Additionally, if someone’s stock market investments do not perform as expected, they may become anxious and withdrawn, further exacerbating feelings of isolation and loneliness. It’s important for individuals who are interested in the stock market to maintain balance in their lives and prioritize maintaining social connections and relationships.
Effects of stock market on your relationship
- 1. Financial stability: If both partners are invested in the stock market and their investments perform well, it can lead to financial stability and security, which can strengthen the relationship.
- 2. Shared interests: Investing in the stock market can be a shared interest for couples, which can increase their bonding and communication.
- 3. Learning opportunities: Investing in the stock market can be a learning opportunity for couples to learn about finances and investments, which can improve their financial literacy and decision-making skills.
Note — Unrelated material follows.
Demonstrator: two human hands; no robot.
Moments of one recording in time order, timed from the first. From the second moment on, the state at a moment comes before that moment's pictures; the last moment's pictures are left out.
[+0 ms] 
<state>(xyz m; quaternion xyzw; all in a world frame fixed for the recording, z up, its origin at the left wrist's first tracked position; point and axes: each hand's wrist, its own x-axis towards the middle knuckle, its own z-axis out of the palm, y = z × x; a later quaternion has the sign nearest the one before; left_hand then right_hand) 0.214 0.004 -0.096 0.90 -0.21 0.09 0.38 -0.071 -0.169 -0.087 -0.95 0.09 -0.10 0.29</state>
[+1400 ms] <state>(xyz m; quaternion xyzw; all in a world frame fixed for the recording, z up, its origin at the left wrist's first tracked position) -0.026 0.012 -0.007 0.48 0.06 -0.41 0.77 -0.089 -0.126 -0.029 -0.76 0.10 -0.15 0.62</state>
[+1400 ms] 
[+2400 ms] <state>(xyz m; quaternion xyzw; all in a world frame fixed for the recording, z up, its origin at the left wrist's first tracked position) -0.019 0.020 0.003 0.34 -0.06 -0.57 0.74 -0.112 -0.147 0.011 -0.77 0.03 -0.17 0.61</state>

- 1. Financial stress: If one partner is invested in the stock market and their investments perform poorly, it can lead to financial stress and strain on the relationship.
- 2. Differences in risk tolerance: Couples may have different risk tolerance levels when it comes to investing, which can lead to disagreements and conflicts.
- 3. Time commitment: Investing in the stock market requires time and attention, which can lead to neglect of the relationship and less quality time spent together.
How To Stop & quit Your stock market Addiction
Finally you think you are addicted to stock market and you are wondering how to quit it? How to break and overcome your cravings for stock market?
Here are the best solutions, steps, supports, resources and help you can get to treat your stock market addiction.
Main steps and solutions to break the stock market addiction
The first step is to realize that you have a problem. Second, is to seek help from a professional. third is to make a plan to change your behavior. fourth is to stick to your plan. fifth is to stay away from trigger situations. sixth is to stay positive and believe in yourself.
Actually, that’s what most documentation out there is about… However, quitting a digital addiction can be a bit trickier than that.
So our team, after testing many ways, designed a bulletproof way to overcome them. Here are some clear and practical steps that are very powerful to quit a digital addiction, including stock market:
1. Purge temptations: Get rid of stock market
First, cleaning your life from temptations is much easier than resisting to them. Disable or delete your stock market accounts, change the password and hide it somewhere you can’t access easily, keep your phone / computer far away… Out of sight out of mind.